## [DIRECTIONS FOR THIS TASK]
Only the lines from the one containing "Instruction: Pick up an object" through the end of the listing below are to be reproduced, exactly as they stand.

****************

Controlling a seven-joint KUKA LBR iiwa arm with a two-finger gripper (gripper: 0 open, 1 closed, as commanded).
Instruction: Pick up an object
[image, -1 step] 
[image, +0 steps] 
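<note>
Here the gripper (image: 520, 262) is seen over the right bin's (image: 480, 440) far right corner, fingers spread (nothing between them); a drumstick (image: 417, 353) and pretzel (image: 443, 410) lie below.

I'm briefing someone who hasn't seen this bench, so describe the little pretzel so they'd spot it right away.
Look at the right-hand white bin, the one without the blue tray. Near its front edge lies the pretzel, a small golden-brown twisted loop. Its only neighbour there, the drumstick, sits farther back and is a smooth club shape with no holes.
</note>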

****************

## [YOUR SOLUTION]
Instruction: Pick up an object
[image, -1 step] 
[image, +0 steps] 
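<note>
Here the gripper (image: 520, 262) is seen over the right bin's (image: 480, 440) far right corner, fingers spread (nothing between them); a drumstick (image: 417, 353) and pretzel (image: 443, 410) lie below.

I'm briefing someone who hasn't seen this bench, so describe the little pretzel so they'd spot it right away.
Look at the right-hand white bin, the one without the blue tray. Near its front edge lies the pretzel, a small golden-brown twisted loop. Its only neighbour there, the drumstick, sits farther back and is a smooth club shape with no holes.
</note>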

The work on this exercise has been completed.